Unified Iceberg storage — Streaming data and batch data land in the same tables. No data silos. One source of truth.
Unified security — Ranger policies apply to all data, whether it arrived via CDC, Spark ETL, or manual load. No security gaps between components.
Equality-delete optimization — An optimized Iceberg fork efficiently handles the small-file problem that streaming creates. Other platforms either struggle with this or require expensive manual tuning.
No integration tax — ASM (Flink) writes to the same Iceberg tables that Impala, StarRocks, and Spark read. No connectors, no glue code, no "data pipeline engineering."
On-prem and air-gapped — Unlike Databricks and Snowflake, a self-hosted lakehouse runs where the data lives. Streaming is included, not a cloud add-on.

Questions Worth Asking

The following questions are useful for understanding whether an existing architecture has a streaming gap — and what closing that gap would unlock.

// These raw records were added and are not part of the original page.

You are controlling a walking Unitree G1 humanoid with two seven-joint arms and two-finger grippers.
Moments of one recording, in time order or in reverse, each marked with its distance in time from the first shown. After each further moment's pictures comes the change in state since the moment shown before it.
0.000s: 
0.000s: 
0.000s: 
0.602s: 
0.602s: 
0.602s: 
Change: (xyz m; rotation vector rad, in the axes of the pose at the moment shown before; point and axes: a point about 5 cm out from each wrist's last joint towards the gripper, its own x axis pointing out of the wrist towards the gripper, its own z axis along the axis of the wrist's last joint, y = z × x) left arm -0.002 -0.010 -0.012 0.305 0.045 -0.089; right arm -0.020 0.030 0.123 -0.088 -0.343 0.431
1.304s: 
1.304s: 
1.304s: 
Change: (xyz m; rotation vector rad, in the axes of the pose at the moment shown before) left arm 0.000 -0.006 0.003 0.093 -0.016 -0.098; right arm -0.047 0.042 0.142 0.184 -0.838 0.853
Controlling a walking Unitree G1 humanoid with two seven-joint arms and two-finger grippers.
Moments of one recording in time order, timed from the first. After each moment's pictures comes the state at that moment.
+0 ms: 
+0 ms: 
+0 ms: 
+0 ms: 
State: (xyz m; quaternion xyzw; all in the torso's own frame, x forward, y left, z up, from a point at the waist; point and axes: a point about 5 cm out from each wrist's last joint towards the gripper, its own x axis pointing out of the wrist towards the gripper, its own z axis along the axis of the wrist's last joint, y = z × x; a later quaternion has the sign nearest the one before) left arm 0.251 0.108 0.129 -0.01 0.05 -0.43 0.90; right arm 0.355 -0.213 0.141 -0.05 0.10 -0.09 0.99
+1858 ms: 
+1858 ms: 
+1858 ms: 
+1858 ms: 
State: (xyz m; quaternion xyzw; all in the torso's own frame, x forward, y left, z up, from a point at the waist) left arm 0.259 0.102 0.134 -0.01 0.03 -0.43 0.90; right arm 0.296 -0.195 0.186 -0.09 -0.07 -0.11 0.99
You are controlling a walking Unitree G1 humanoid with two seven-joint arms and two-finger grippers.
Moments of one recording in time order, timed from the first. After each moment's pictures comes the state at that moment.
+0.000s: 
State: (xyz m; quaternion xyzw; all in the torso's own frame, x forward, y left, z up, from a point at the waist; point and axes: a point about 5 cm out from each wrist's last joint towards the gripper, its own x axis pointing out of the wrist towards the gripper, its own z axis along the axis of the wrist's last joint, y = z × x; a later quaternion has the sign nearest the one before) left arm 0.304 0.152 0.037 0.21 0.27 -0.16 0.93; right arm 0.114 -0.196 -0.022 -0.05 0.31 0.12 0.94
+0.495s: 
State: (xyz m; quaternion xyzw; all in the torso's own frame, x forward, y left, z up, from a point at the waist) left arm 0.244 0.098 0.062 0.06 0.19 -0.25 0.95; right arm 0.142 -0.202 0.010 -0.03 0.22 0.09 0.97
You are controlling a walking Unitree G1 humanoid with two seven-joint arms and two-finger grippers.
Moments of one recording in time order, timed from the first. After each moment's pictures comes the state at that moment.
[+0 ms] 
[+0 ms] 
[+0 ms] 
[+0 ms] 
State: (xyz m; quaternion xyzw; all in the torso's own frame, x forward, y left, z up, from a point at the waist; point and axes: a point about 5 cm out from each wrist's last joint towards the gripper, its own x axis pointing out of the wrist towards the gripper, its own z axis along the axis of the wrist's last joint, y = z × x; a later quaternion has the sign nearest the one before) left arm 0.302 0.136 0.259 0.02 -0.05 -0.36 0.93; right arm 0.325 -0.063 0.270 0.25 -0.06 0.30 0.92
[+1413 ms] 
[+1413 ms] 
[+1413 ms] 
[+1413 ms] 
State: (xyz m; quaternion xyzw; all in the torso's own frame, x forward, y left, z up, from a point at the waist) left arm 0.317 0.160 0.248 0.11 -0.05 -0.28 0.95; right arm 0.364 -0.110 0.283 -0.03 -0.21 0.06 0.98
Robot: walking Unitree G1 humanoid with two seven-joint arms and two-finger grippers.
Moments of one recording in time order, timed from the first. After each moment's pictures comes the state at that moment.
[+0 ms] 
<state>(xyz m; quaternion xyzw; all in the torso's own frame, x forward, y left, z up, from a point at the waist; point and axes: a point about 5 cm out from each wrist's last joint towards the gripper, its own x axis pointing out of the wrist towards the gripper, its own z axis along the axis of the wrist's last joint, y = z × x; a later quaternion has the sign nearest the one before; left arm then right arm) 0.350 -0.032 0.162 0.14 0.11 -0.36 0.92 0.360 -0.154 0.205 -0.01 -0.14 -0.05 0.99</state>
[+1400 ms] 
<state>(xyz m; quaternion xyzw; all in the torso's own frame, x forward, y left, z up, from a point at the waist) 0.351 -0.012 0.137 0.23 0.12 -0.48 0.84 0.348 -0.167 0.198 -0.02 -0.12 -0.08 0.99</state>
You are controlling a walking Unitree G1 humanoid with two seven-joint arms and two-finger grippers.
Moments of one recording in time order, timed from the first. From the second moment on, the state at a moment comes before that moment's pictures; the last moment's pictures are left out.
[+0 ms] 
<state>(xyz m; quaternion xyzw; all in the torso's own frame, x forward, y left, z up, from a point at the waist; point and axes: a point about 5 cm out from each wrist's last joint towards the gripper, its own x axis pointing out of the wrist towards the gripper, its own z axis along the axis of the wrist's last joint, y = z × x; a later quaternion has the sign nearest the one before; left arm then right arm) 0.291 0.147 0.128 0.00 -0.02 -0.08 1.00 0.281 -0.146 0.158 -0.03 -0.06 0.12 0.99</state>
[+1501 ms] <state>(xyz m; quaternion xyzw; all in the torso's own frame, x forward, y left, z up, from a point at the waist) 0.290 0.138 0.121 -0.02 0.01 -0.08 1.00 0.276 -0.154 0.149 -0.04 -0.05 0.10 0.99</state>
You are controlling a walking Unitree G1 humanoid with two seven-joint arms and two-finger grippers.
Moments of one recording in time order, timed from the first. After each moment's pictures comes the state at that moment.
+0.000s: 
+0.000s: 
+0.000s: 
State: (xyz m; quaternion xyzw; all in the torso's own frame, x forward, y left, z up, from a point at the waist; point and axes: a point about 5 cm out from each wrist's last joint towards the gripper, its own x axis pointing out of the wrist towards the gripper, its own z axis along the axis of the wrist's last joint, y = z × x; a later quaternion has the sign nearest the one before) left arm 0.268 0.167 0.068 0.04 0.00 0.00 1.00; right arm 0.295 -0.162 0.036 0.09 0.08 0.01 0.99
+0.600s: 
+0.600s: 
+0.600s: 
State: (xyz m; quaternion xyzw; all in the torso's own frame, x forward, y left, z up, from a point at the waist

"How do you get data from your operational systems — Oracle, SAP, PostgreSQL — into your analytics platform today? Is it a nightly extract, or something more continuous?"

"Is there a delay between when a transaction happens in your source system and when it appears in reports? How long is that delay — and is it acceptable?"

"Do you have any real-time requirements today? Fraud detection, live dashboards, IoT monitoring, compliance alerts?"

"Are you running Kafka or any event streaming infrastructure today? If so, what consumes from it?"

"If you could get your Oracle data into the lakehouse within seconds of a transaction, what use cases would that unlock for you?"

That last question is particularly revealing — it shifts the conversation from "do we need streaming?" to "what would we do with it?" and typically surfaces high-value use cases that haven't been pursued simply because the current platform can't handle them.